Peak productive load test

Two 2-hour load tests were performed on the new openjpeg service. One aiming at an average of 10 rps, the other at 20 rps. The first test is similar to loads we encounter in our productive environment at a regular basis. The second test indicated that more available memory would be required for stable operation (as mentioned above). However, 20 rps is quite a notch above realistic productive load.

The graphics below represent the same numbers as in the 'soak'-test above: the requests per second spawned by jmeter and the corresponding response times. The third image in each series reports the cpu usage measured by Nagios. An average of 10 rps kept CPU usage within acceptable bounds. As expected, the average of 20 rps stressed the CPUs above acceptable criteria.

Requests per second (rps) spawned by jmeter averaging 10 rps: Requests per second (rps) spawned by jmeter averaging 10 rps

Response times in the corresponding timeframe at 10rps: Response times in the corresponding timeframe at 10rps

CPU load in the corresponding timeframe at 10rps: CPU load in the corresponding timeframe at 10rps

Requests per second (rps) spawned by jmeter averaging 20 rps: Requests per second (rps) spawned by jmeter averaging 20 rps

Response times in the corresponding timeframe at 20rps: Response times in the corresponding timeframe at 20rps

CPU load in the corresponding timeframe at 20rps: CPU load in the corresponding timeframe at 20rps

The same 10rps load-test was also run against all 6 production nodes behind the load-balancer to get an early indication of performance expressed in response times when compared with the new openjpeg solution. The - quite promising - results are reported below.

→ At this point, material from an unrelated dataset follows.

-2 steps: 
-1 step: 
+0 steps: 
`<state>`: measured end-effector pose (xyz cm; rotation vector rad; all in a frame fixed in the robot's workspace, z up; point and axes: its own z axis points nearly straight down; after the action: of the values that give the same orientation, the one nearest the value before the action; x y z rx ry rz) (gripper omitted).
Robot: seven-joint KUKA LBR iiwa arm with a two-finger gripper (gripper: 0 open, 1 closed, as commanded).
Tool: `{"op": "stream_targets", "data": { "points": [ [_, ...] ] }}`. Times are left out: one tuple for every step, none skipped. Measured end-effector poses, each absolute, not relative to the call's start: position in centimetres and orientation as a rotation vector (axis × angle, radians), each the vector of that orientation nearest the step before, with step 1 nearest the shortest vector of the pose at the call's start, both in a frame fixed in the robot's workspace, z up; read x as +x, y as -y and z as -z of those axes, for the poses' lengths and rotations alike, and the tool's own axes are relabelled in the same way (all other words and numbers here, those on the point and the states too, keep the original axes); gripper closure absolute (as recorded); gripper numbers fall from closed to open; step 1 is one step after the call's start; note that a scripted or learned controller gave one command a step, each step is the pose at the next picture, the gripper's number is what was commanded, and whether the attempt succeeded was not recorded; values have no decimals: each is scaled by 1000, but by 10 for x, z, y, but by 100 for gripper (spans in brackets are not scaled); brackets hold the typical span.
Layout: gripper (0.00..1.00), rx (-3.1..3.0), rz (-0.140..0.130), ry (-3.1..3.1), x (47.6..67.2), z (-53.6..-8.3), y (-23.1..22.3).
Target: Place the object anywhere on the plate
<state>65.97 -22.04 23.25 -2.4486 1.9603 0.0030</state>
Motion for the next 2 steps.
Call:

Comparative load-test firing at production first, proof-of-concept openjpeg version second: Comparative load-test firing at production first, proof-of-concept openjpeg version second

Comparative load-test firing at proof-of-concept openjpeg version first, production second: Comparative load-test firing at proof-of-concept openjpeg version first, production second

As can be observed in these numbers, the jvm's garbage collection strategy in the production environment might be suboptimal under considerable load as compared to the jvm's in the proof-of-concept environment.

Stress test

A stress test was run against both the new openjpeg environment and a single node of the original solution with the same memory settings (12GB OS memory / 2x 4GB JVM) and 4 CPUs. The only difference was a load-balancer proxying traffic to the single node of the old solution, due to security restrictions on the server running the old software.

RPS used in the 2:30 minute time window: RPS used in the 2:30 minute time window

Response times of the new openjpeg solution. Response times start to dramatically rise at the 1:30 minute threshold (at the start of the 30rps ramp): Response times of the new openjpeg solution

Response times of the original solution. In this case the response times start showing very erratic pattern at the same 1:30 minute threshold due to connection failures reported by the load-balancer, as seen in the following image: Response times of the original solution

Protective influence of the load-balancer refusing connections at heavy loads: load-balancer refusing connections at heavy loads

Qualitative comparisons

Qualitative comparisons were run using imagemagick pixel-to-pixel comparison. In a next step, the image pairs that gave the highest divergence were compared visually. Even with those few pairs where the viewers claimed that minor qualitive differences were visible, it was not possible to agree on which decoder had produced the best image quality. Some pairs could not be compared using imagemagick because the images had a one pixel difference in height or width. Most likely, this deviation was not caused by errors in the image decoders but by minor rounding or truncating differences in the calling code in cases where a scaling factor had to be translated to an absolute width and height.

Conclusion

All tests indicate that the openjpeg decoder alternative stays within our acceptance criteria, as performance is comparable to our production environment.

Based on that we are ready to continue with chain integration testing and testing behind a load-balancer in test- and staging-environments.